Esse projeto é um convite para quebrar o tabu. Um canal de inspiração e de informação para quem vive o luto e para quem deseja ajudar

Meu pai e eu, yoga e dor

Karina encontrou no yoga um parceiro para o luto e um aliado para a vida. Com a prática, aprendeu que não se deve resistir a dor, mas se render a ela e se fortalecer com isso: "temos a tendência a evitar a dor como se fosse um território que não conseguimos ultrapassar”

arquivo pessoal

MEU PAI E EU

Meu pai tinha uma personalidade expansiva e sempre foi o centro das atenções. Era aquele que falava pra uma mesa inteira, dava palestras, improvisava. Era extremamente dedicado às suas paixões: família, jingles e sinuca (foi campeão carioca algumas vezes). 

Eu cresci idolatrando essa figura forte e provocadora, tão diferente de mim.

Toda essa força tinha um paradoxo. Quando adoecia, seu mundo desabava. Sim, essa pessoa forte e alegre também se dedicava às doenças com obsessão. Nessa, tomei alguns sustos na vida. Ele se internava com frequência e não pensava duas vezes antes de chamar uma ambulância. Esse era meu pai: exagerado, intenso e extremamente frágil.

Eu vivia sobressaltada achando que alguma coisa ia acontecer com ele. E o medo virou pânico. Perder a vida do meu pai parecia ser a perda da minha vida também

Eu sempre fui bastante cética. Minha mente funcionava assim – se vejo acredito, se não vejo não acredito. Tinha um baita preconceito com mantras, monges e pregação. Por outro lado, o corpo sempre foi meu principal canal expressivo e terapêutico. Encontrei minha essência ali. 

Um dia, entrei numa aula de ashtanga vinyasa yoga, não por acaso, agora eu sei. A sala devia ter no máximo 12 praticantes e uns 40 graus. Não tinha música, nem espelho e ouvia-se somente o som da respiração ujay. Percebi que algo muito profundo acontecia ali, não sabia exatamente o que era, mas precisava descobrir. Foi assim que comecei a praticar. Sabia que era o lugar para cuidar não só do corpo, mas de questões muito profundas da minha vida. Cheguei a falar: aqui vou lidar com a perda do meu pai.
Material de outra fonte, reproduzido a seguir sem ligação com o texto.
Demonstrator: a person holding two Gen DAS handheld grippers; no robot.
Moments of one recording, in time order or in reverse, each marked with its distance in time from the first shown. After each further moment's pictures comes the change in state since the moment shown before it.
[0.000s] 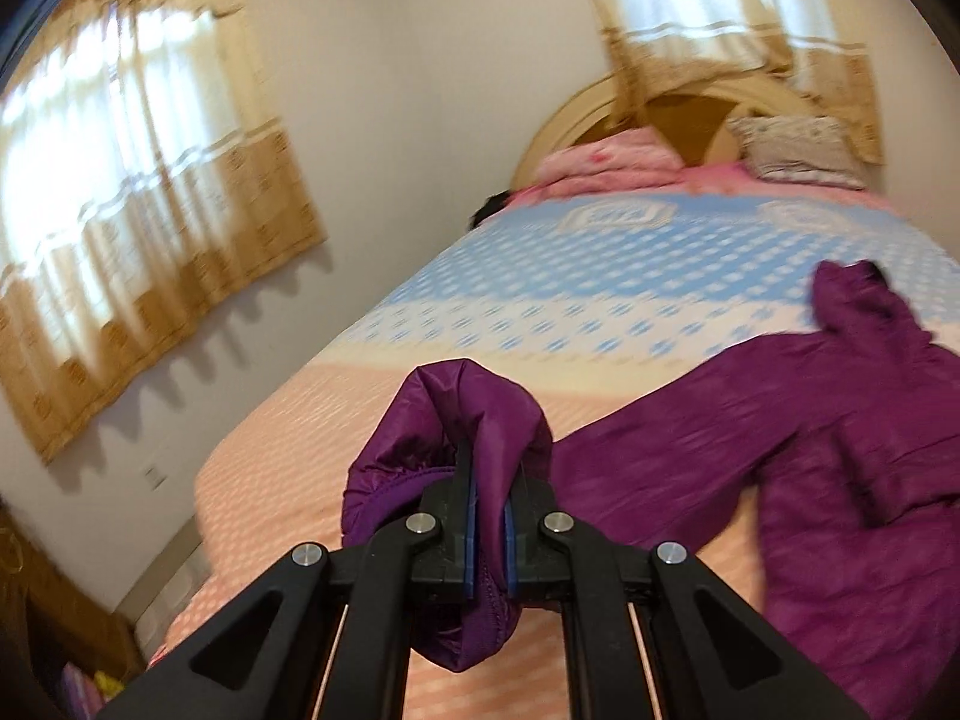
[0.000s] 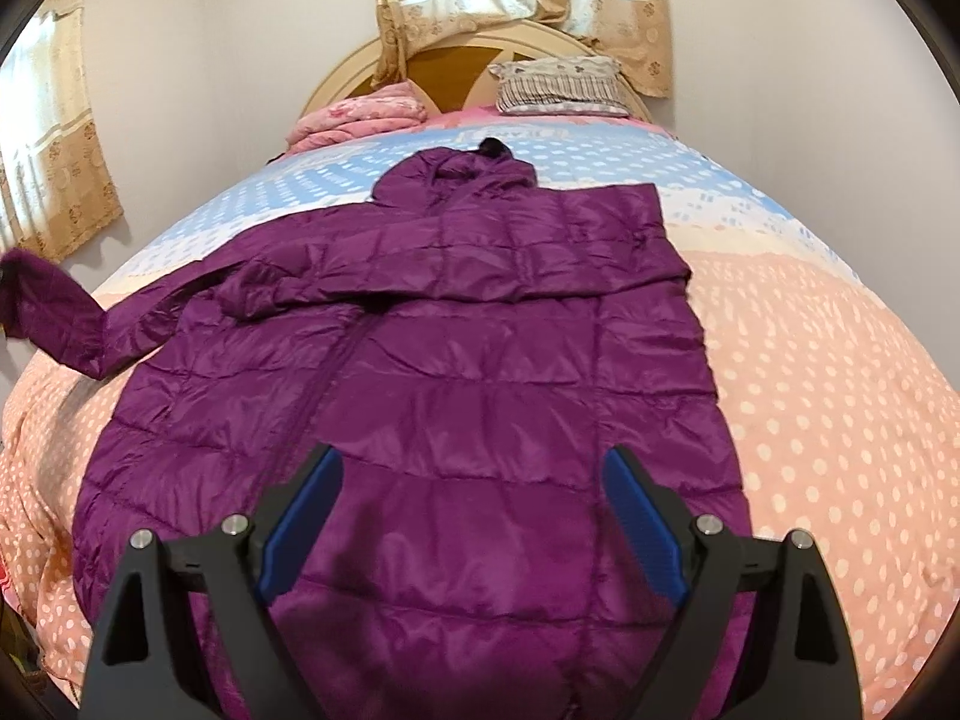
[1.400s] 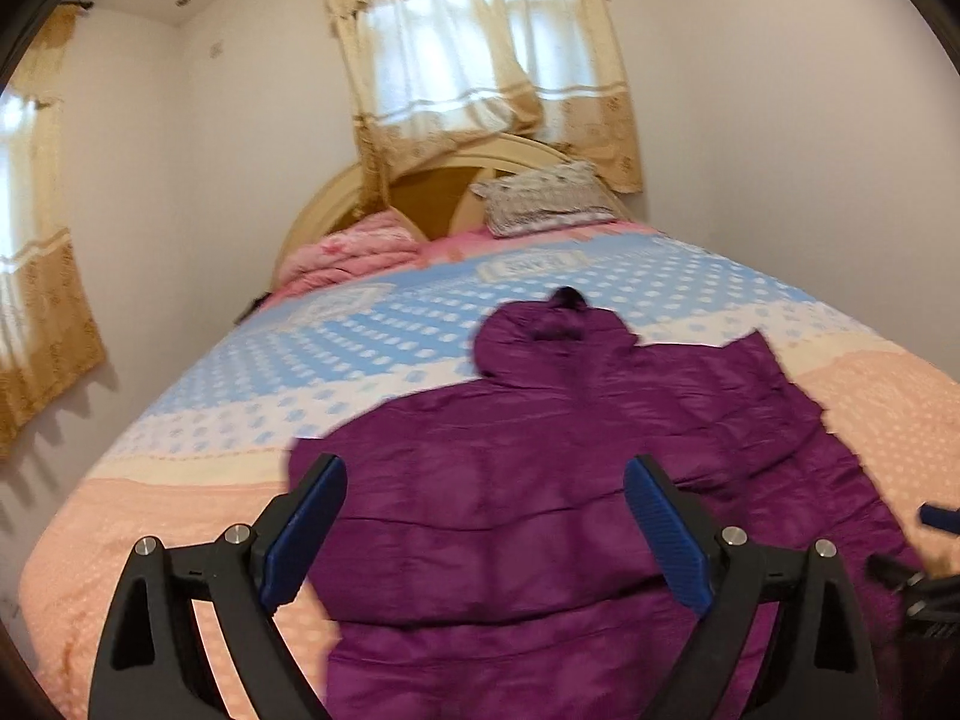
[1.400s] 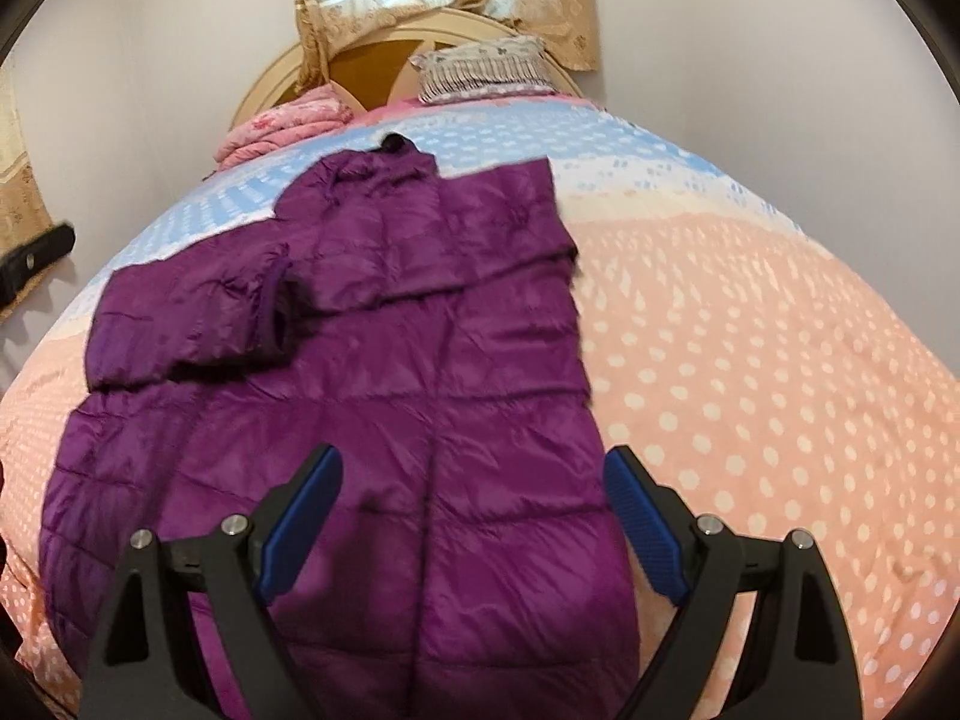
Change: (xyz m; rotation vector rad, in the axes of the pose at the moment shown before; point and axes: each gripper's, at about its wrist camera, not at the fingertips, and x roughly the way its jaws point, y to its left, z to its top) left arm -0.077 -0.200 -0.026 0.171 -0.223 -0.470; right arm 0.005 -0.052 0.013 0.104 0.018 -0.080
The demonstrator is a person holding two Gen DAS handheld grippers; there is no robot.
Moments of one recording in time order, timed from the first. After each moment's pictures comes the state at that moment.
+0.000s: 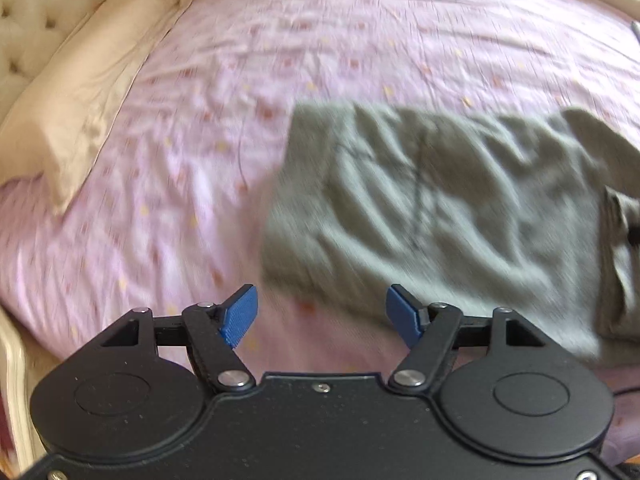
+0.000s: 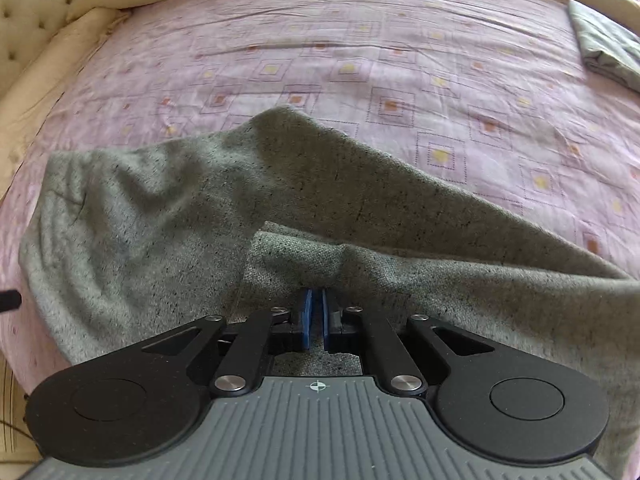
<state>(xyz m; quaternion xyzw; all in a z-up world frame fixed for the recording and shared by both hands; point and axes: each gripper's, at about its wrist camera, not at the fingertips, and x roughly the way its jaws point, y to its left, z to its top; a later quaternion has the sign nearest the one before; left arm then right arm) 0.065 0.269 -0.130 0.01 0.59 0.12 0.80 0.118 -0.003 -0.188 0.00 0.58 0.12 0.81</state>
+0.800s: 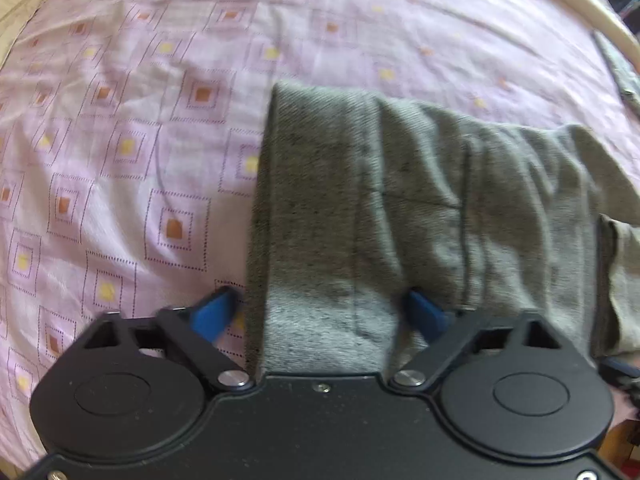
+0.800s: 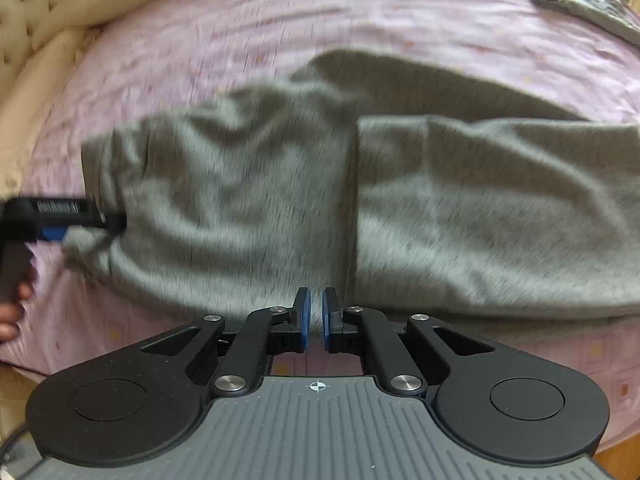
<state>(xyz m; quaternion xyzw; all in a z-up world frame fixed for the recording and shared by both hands) 0.114 0.338 -0.193 -0.09 0.62 -0.05 0.77 0.033 0.073 -0.179 0.05 0.60 0.05 0.79</state>
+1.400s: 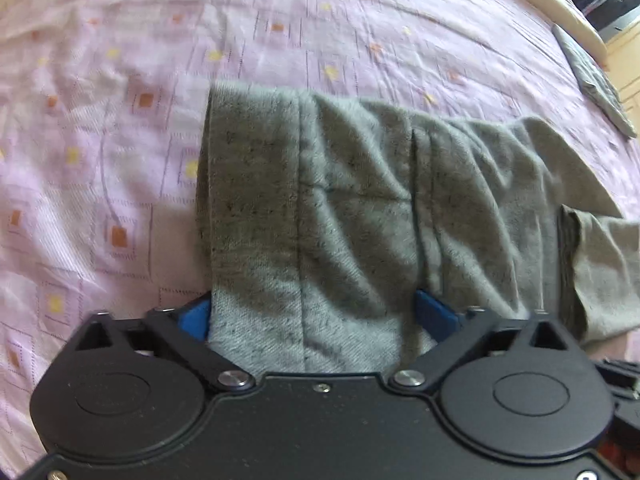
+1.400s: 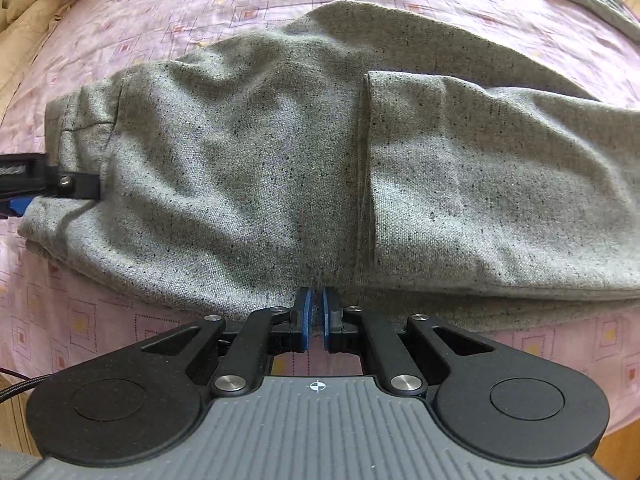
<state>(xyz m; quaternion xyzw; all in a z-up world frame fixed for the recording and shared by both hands) 0.114 0.321 -0.193 -0.11 0.61 -0.09 0.78 0.037 0.090 -0.193 0.03 0.62 0.02 0.79</state>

E é assim. No yoga você lida com todos os aspectos da sua vida: fraqueza, dor, força e potência. É se ver humano, frágil e ao mesmo tempo deus. Se eu pudesse resumir o que é praticar em uma frase, diria que é isso – encontrar deus todo dia dentro de você. E olha que não sou religiosa, nem um pouquinho.

YOGA E DOR 

Existem dois aspectos principais na prática que me ajudam na questão com a dor. A primeira é que no yoga o contato com a dor é diário. Na prática você aprende que não deve resistir a dor. Pelo contrário, deve se render a ela e se fortalecer com isso. A prática te desafia diariamente, te aproxima de limites e de territórios desconhecidos.

Temos a tendência a evitar a dor como se fosse um território que não conseguimos ultrapassar. É preciso ter consciência de que não somos dor, assim como não somos só euforia ou preguiça. A dor é algo que sentimos e é impermanente. E para mudar a nossa atitude perante a dor, é preciso experimentá-la. O yoga te propõe isso repetidamente.

Uma vez uma aluna disse pro seu professor que não estava frequentando as aulas porque passava por um momento difícil e ficava chorando em casa. Ele falou: vem chorar aqui, deixa o seu copo inteiro chorar através do seu suor. 

O outro aspecto é que nas práticas espirituais você entra em contato com um plano energético do qual você faz parte. Praticar é sentir-se parte inseparável de um todo. Você tem contato com aquilo que é infinito, a alma, que não está sujeita ao nascimento e à morte. Essa percepção te permite olhar para o que é finito, o corpo, com certa equanimidade. O contato com o infinito traz serenidade e aceitação pra lidar com o que é impermanente. E ainda sobre dor, existe uma grande verdade: sem dor não existe compaixão. E o que seria do mundo sem compaixão?

Recomendo yoga para aqueles que de alguma forma estão sofrendo. O sofrimento é o principal fator que nos leva a praticar. É se desligar um pouco, nem que seja por minutos, do pensamento obsessivo que uma grande tristeza traz. Recomendo também pra aumentar a energia, auto-estima, foco, ou simplesmente pra quem quer descobrir sua verdade.

Eu nunca vou me separar do meu pai. A essência dele pulsa na minha respiração a cada segundo. Escrevo este texto do 3º dia dos pais que passamos separados. Mas como o amor nada separa, seguimos juntos.

Karina Abicalil é antes de mais nada uma praticante da yoga. Designer por formação, é também apaixonada por música, arte e viagens.